WHAT THIS TASK INVOLVES>
Everything in the listing below must be reproduced exactly, apart from its images.

EXTRACTED INFORMATION section start

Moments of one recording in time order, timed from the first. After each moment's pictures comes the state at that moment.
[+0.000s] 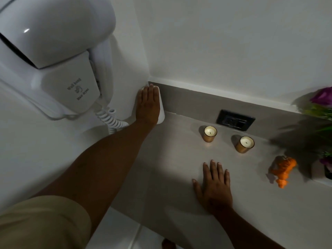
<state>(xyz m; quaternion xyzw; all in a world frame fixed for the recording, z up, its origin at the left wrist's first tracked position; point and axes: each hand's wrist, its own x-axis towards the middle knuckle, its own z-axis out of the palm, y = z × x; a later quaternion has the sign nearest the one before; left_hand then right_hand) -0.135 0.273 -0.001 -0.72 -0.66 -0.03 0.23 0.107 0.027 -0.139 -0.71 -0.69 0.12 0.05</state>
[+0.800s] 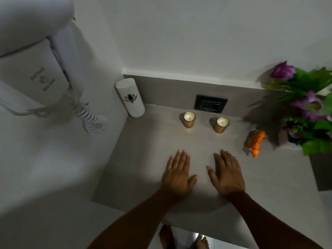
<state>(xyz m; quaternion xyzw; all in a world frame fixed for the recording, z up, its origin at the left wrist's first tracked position) -0.024 0.020 -0.129 -0.86 -0.50 -0.01 -0.12 0.193 -0.016 -0.135 -0.75 -0.64 0.11 0.09</state>
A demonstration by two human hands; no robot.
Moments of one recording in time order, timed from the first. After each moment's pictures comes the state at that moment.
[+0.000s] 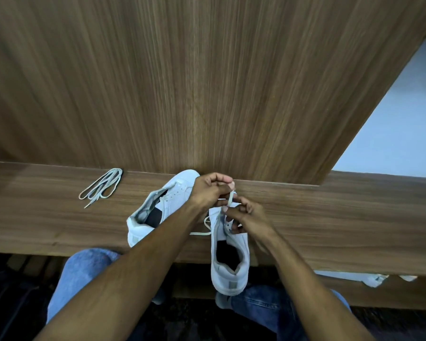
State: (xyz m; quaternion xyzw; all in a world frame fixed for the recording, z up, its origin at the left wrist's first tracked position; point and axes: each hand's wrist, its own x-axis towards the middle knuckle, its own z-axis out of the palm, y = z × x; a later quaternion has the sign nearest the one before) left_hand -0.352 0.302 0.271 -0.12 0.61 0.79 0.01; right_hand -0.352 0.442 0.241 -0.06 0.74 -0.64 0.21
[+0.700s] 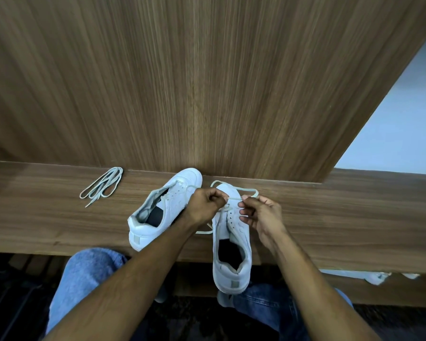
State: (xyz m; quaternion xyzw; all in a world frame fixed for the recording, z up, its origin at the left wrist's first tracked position) left_hand -0.343 0.291 0.232 -0.08 0.77 0.63 -0.03; right_hand -0.357 0.450 0.246 0.10 0.62 -0.77 0.15
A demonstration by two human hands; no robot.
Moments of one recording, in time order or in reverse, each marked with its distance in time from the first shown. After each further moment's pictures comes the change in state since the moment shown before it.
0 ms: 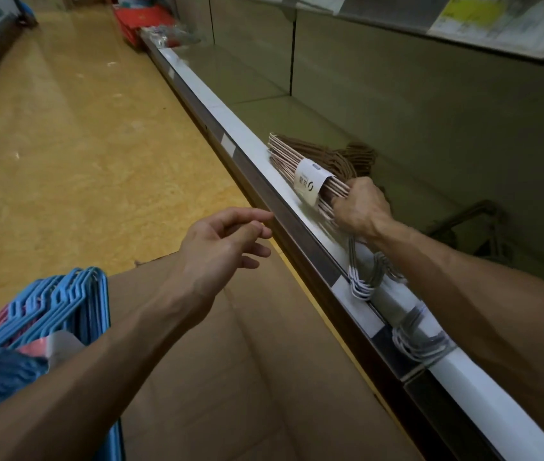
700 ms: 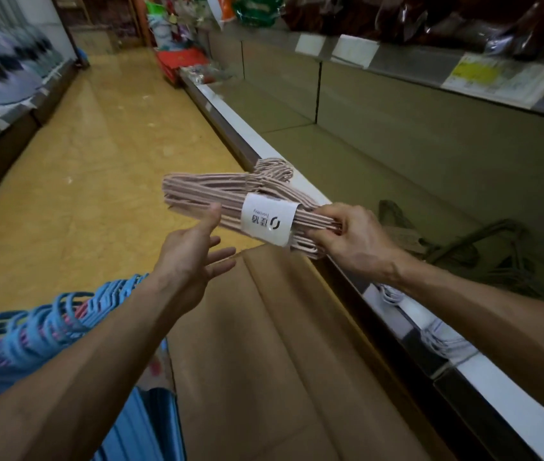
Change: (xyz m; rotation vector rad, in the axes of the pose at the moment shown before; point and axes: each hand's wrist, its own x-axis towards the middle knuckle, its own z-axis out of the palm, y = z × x) left_hand -0.019 0.024 -0.072 -0.277 0.324 -0.280; right_hand -0.099 -0.046 -0.007 0.151 -0.191 -0.604
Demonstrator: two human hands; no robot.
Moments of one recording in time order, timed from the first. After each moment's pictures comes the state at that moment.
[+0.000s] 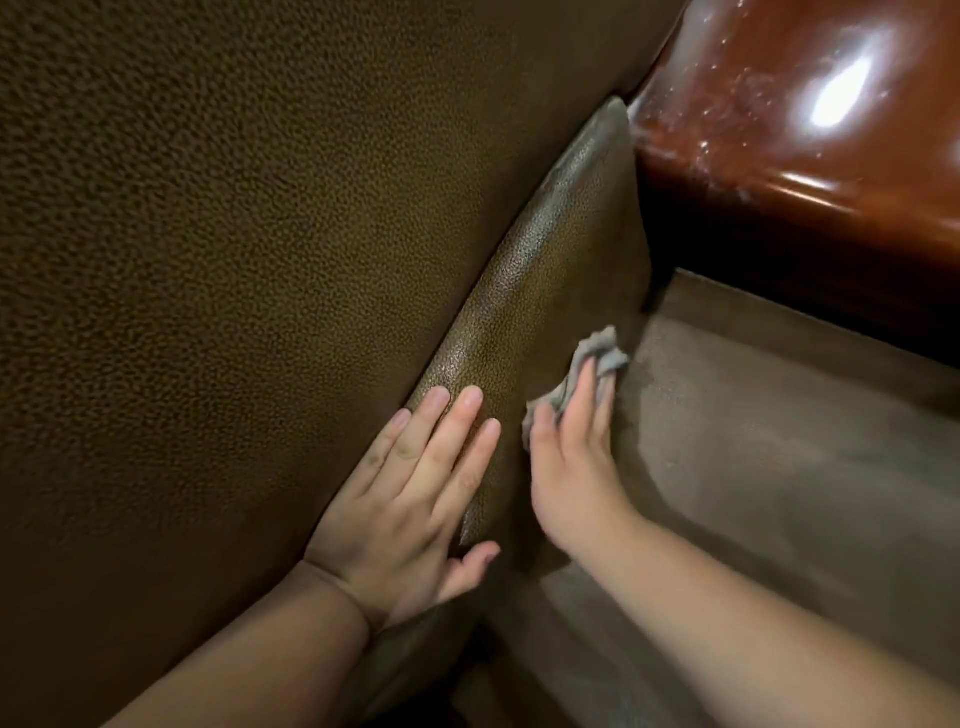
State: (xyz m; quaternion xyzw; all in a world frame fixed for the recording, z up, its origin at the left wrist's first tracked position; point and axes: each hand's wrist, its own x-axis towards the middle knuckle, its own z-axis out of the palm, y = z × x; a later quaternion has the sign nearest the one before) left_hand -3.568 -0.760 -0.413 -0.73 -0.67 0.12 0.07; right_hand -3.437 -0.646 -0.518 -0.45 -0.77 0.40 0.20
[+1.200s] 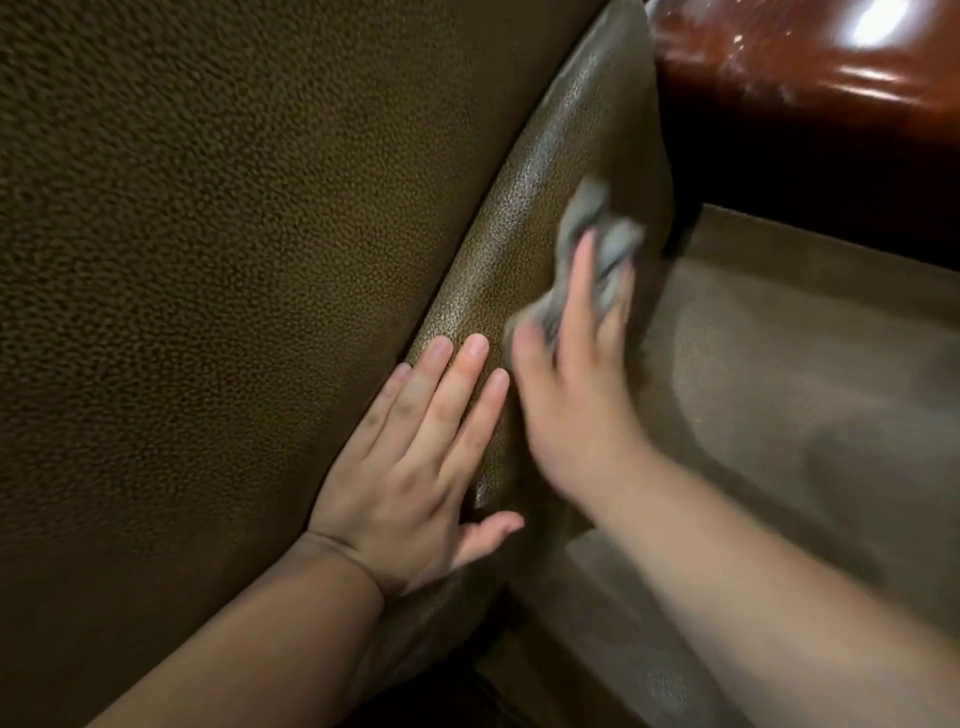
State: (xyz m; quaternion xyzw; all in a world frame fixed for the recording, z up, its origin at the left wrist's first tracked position) left_hand -3.568 -0.762 -0.422 -0.74 -0.66 0.11 0.10; right_hand -3.448 -0.627 -0.497 -0.45 -0.70 0.50 0.23
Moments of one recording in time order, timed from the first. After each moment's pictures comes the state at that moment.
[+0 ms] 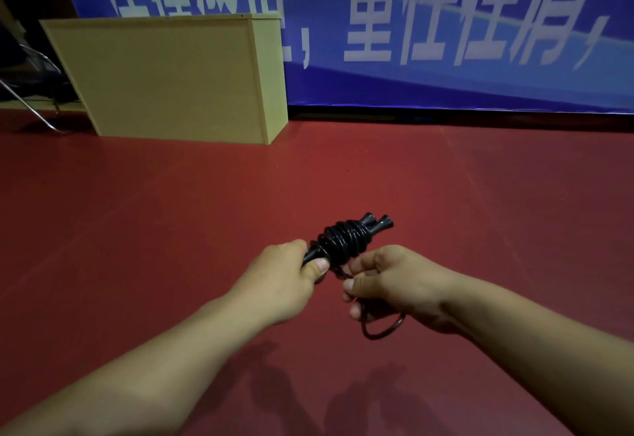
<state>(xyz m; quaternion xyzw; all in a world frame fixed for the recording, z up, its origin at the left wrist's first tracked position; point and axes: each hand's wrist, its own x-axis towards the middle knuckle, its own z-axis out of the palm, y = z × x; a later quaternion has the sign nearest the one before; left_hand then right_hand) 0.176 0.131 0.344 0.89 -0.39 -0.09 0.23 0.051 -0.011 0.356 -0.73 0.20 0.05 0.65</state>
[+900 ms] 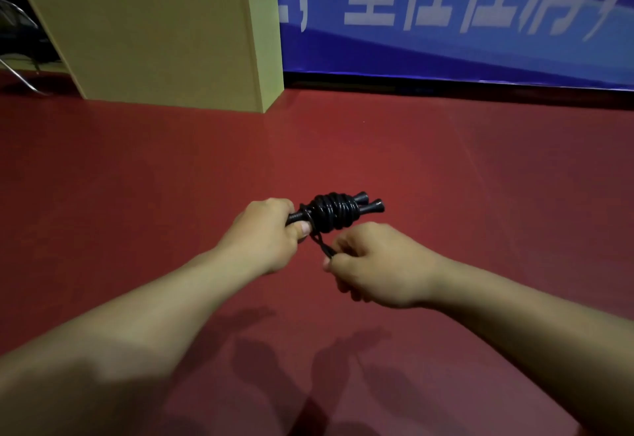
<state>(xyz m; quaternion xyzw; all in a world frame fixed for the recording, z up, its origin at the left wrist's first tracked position) 0.196 0.124 0.333 0.90 -0.35 -0.07 0.23 0.045 0.016 0.367 -0.92 0.15 0.02 0.36</state>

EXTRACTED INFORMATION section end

WRITTEN ANSWER>
Moments of one recording in time order, timed from the first. After each moment's pictures comes the state at that moment.
[+0.000s] 
<state>(xyz m; quaternion xyzw; all in a world frame fixed for the recording, z up, its origin at the left wrist's first tracked position; point and axes: each hand's wrist, its own x-axis towards the middle knuckle, its own z-axis out of the palm, y = z × x; a later quaternion has the sign nearest the one before; left_hand then right_hand) -0.135 0.273 -0.001 -0.72 -0.66 -0.03 0.23 0.107 0.027 -0.139 -0.71 -0.69 0.12 0.05</state>
[+0.800s] 
<state>(xyz m; quaternion xyzw; all in a world frame fixed for the recording, z up, its origin at the left wrist's first tracked position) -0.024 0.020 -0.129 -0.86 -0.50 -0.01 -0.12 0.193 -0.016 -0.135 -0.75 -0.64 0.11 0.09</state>
A demonstration by two human hands; no robot.
Moments of one recording in time order, timed from the first. After each moment's pictures comes the state at that moment.
[+0.000s] 
State: (xyz m; quaternion xyzw; all in a world frame fixed for the recording, z up, its origin at the left wrist's first tracked position; point and axes: each hand's wrist, its own x-axis towards the middle knuckle, its own z-axis out of the palm, y = z × x; a later quaternion has the sign nearest the one before) left_hand -0.352 0.302 0.271 -0.12 0.61 0.79 0.01; right_hand -0.352 0.442 0.241 -0.06 0.74 -0.64 0.21
[+0.700s] 
State: (xyz m; quaternion xyzw; all in a world frame fixed for the recording, z up, its origin at the left wrist's first tracked position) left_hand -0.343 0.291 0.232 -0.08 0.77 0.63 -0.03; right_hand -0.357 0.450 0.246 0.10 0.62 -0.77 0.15
A demonstration by two human hands; no robot.
Moments of one recording, in time order or in reverse, each marked with its distance in time from the first shown. After each further moment's pictures comes the change in state since the moment shown before it.
0 ms: 
700 ms: 
Change: (xyz m; rotation vector rad, in the axes of the pose at the moment shown before; point and axes: each hand's wrist, its own x-axis towards the middle knuckle, its own z-axis out of the palm, y = z × x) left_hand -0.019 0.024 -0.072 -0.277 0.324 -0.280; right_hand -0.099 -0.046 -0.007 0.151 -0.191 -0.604
Demonstrator: two human hands; no robot.
Moments of one recording in time order, timed from the first. After each moment's pictures comes the state at that moment.
[+0.000s] 
State: (xyz m; quaternion xyzw; all in a world frame fixed for the recording, z up, its origin at the left wrist's first tracked position; point and axes: each hand's wrist, its own x-axis towards the middle knuckle, its own z-axis out of the palm, y = z × x; a later quaternion has the sign nearest the one before) left_hand -3.568 -0.760 -0.413 -0.73 -0.67 0.12 0.07; right_hand -3.437 -0.646 -0.518 -0.45 -0.77 0.40 0.20
[+1.200s] 
State: (xyz m; quaternion xyzw; all in a world frame fixed for the recording, z up, its origin at the left wrist's first tracked position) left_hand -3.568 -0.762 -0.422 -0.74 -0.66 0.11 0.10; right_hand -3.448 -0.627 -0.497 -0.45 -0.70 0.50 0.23
Moments of one recording in time order, timed from the first. After each moment's pictures comes the state at that moment.
[+0 ms] 
<state>(xyz m; quaternion xyzw; all in a world frame fixed for the recording, z up, its origin at the left wrist's first tracked position; point and axes: each hand's wrist, its own x-axis towards the middle knuckle, its own z-axis out of the palm, y = z × x; a later quaternion has the sign nearest the one before; left_hand then right_hand) 0.176 0.131 0.344 0.89 -0.39 -0.09 0.23 0.051 -0.011 0.356 -0.73 0.20 0.05 0.65</state>
[+900 ms] 
<state>(xyz m; quaternion xyzw; all in a world frame fixed for the recording, z up, its origin at the left wrist's first tracked position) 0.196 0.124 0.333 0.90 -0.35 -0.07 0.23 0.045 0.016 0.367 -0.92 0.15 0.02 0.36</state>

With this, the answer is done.